Копье Судьбы - стр. 50
– Отпустишь ветку, только когда я крикну «давай!». Поняла? Иначе копье угодит мне в спину. Только когда крикну «давай!», слышишь?
Даша смотрела во все глаза на нового – решительного и властного – Скворцова.
– Сереж, я все поняла. Я все сделаю, не бойся…
Но не прошло и двух минут, как тонкие пальчики ее вспотели, тугая орешина по миллиметру выползала, Даша вцепилась в древесину зубами, – изо рта, горькая от кожуры, потекла слюна, изогнутая спина превратилась в огромный спусковой крючок арбалета.
Егерь Скороходченко выбрался из кустов и при виде чумазого бомжа вскинул к плечу двустволку.
– А ну стоять! Руки!
Щелкнули курки. Сергей поднял руки.
Егерь шагнул к овчарке.
– Шалава, Шалавочка… Ты что с собакой сделал, разбойник? А ну назад! Отойди! Повернись! На колени! Кому сказал!
Сергей повернулся. Как только под лопатку ему уперся ствол ружья, он локтем резко подбил оружие кверху и, падая, крикнул.
– Давай!
Ф-фыр! – хлестнула ветвь.
!!!Кага-харч!!! – дуплетом отхаркалась двустволка.
ВАСИЛИЙ ЖУКОВ
Прямая речь
Крым. 1942 г.
«Вася, вставай!»
Открыл я глаза. Лучше б не открывал.
Из темноты склонился военный… Рыжая щетина, никотиновые глаза.
Гуськов!
Он курил немецкую сигарету, одет был в форму немецкого диверсанта!
Окоченевший, сел я с трудом.
Светало. Возле потухшего костра вповалку лежали мои ребята, все ножами снятые, без единого звука. Абверовские диверсанты расхаживали по нашему лагерю и обрезали моим побратимам уши.
Я хватился своего СВТ, но Гуськов подгреб полуавтомат под себя, а на меня направил парабеллум.
– Не дергайся, Вася. Курнуть не желаешь? Дас ист гут сигаретен, не мох лесной.
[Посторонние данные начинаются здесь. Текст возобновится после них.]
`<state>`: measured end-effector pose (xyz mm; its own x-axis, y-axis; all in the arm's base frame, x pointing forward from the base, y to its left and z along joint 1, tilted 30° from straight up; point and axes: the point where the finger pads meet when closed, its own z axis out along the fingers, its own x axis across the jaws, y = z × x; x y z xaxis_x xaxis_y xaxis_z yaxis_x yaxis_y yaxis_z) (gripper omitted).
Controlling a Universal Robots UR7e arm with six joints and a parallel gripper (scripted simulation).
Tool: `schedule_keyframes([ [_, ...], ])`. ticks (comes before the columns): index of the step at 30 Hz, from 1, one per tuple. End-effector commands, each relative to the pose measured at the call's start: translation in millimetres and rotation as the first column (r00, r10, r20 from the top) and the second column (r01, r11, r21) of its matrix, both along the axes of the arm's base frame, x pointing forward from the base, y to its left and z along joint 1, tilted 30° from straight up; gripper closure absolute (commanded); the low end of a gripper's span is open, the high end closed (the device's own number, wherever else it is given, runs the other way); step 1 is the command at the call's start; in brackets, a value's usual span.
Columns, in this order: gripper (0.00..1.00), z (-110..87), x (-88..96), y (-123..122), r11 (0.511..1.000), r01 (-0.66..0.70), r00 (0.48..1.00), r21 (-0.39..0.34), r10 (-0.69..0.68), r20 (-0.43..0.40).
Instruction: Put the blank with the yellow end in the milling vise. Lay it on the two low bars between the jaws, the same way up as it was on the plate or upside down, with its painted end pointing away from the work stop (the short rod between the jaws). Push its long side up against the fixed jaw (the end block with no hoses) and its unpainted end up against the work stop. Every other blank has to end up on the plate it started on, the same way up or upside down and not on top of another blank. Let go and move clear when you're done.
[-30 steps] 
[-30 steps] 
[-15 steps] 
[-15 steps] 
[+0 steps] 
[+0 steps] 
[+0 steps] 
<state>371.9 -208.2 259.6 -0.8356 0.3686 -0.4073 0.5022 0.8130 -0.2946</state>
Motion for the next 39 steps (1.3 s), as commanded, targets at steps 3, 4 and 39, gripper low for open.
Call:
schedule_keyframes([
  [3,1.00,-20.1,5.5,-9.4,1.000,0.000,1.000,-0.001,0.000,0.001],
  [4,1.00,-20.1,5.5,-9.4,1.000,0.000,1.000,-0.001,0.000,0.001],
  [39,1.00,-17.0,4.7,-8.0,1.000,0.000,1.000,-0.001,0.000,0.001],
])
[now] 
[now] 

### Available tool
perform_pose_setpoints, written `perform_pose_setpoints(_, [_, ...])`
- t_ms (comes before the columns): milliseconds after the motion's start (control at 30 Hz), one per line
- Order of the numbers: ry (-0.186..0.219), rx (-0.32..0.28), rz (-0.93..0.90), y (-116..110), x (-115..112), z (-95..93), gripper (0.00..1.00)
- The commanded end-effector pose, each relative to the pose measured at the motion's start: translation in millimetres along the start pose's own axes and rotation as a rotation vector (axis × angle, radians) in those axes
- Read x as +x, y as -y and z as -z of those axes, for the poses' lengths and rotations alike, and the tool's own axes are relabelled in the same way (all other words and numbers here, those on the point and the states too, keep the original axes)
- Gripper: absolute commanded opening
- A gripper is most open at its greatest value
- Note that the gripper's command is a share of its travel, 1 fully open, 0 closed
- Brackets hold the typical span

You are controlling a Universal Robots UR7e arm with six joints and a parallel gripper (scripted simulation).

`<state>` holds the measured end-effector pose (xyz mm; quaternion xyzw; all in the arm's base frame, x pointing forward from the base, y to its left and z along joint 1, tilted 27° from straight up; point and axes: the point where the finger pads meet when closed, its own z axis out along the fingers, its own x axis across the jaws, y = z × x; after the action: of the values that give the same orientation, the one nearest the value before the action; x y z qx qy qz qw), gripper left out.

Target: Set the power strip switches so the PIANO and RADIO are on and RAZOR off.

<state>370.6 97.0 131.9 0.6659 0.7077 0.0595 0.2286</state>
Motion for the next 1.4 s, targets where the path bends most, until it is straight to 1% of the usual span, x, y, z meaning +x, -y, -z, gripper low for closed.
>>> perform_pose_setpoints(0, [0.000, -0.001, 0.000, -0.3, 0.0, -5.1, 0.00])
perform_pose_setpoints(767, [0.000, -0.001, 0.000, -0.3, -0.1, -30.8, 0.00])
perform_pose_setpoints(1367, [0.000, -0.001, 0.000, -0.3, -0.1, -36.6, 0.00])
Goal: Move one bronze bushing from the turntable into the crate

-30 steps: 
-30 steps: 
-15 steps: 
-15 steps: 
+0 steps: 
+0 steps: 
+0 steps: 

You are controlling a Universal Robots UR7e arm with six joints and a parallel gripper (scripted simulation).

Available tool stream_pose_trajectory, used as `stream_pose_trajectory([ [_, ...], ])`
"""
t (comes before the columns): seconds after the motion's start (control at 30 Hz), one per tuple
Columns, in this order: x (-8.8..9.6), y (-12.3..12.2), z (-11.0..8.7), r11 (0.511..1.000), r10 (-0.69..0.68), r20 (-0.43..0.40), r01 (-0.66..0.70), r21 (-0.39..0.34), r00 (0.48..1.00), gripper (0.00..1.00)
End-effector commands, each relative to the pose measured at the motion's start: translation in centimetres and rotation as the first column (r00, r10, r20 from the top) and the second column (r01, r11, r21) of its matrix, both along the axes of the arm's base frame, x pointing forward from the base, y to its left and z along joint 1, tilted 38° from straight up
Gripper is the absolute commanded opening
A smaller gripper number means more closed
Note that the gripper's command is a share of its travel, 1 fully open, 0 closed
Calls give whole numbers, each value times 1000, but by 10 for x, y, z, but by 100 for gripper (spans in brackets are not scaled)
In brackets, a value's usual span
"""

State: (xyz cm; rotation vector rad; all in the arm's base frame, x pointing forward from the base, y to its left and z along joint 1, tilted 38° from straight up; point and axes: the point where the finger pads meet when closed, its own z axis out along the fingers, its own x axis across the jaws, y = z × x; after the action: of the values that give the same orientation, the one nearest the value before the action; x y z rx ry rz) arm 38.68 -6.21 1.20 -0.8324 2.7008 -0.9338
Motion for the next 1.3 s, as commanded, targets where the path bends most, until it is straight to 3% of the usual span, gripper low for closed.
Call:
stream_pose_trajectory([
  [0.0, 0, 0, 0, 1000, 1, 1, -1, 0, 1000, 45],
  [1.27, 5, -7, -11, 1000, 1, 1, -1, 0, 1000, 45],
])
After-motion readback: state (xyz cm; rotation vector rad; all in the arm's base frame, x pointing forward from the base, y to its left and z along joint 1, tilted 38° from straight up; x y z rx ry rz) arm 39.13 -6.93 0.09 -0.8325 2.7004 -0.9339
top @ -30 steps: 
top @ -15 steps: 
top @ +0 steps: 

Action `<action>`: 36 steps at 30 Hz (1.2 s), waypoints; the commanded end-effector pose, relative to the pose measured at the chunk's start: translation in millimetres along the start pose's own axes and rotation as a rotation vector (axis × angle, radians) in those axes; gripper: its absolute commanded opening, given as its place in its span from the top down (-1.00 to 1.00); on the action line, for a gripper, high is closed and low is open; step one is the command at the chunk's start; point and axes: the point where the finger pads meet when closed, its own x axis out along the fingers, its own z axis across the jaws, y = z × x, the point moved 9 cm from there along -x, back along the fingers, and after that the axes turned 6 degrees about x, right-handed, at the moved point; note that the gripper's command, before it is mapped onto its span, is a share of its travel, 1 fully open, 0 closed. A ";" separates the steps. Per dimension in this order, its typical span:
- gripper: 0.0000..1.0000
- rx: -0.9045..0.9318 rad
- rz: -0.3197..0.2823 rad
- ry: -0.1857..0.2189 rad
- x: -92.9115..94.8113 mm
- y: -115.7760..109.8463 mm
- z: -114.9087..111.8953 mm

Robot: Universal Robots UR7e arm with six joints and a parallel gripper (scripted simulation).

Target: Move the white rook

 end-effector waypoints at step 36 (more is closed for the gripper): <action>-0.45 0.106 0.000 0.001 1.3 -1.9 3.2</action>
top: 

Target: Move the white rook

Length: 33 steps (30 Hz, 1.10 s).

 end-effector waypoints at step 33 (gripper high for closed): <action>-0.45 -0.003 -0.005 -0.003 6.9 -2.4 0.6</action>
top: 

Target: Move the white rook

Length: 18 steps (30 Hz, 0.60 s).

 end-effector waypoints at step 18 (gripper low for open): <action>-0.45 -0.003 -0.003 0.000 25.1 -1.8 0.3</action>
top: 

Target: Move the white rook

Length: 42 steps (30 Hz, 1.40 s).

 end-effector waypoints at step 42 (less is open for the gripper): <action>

Он протянул мне пачку немецких сигарет, как сейчас их вижу – серо-желтая коробка «St. Felix BURGER».
– Гришка… ты… ты че натворил? Ты зачем ребят убил?
Он приложил к губам тонкое дуло парабеллума.
– Т-с-с-с, нету больше Гришки Гуськова. Я теперя Леня Миттлер, так меня и называй.
Так вот кто оказался легендарным «Каннибалом» Миттлером! Вот откуда он знал наши тропы и точки сброса! Я рванулся, чтобы голыми руками задушить гада: «Предатель! Иуда!» Ногою в немецком горном ботинке придавил он меня к снегу, склонился, смеясь издевательским смехом, скинул рюкзак, запустил в него руку.
– На-ка, Вася, подхарчись, – и прямо на рот мне налепил нарезку немецкого шпика в вощеной бумаге. Прижал я обеими руками сало, и, стыдно признаться, начал его жрать. Каюсь, ел с руки предателя, все в голове помутилось от голода…
Ну, что тут поделаешь? Слаб человек… Мы же в лагере шишки жрали да кору, одежду кожаную кушали как деликатес, по праздникам, на 7 ноября. На Новый год ремни командирские порезали на полоски, обжарили и жевали, как свиные шкварочки. Оленя ранили… он уходил, кровь с него капала, а мы шли по следу и кровь эту подъедали вместе со снегом, оленя не догнали, ушел… Вечно Гуськов меня жратвой соблазняет.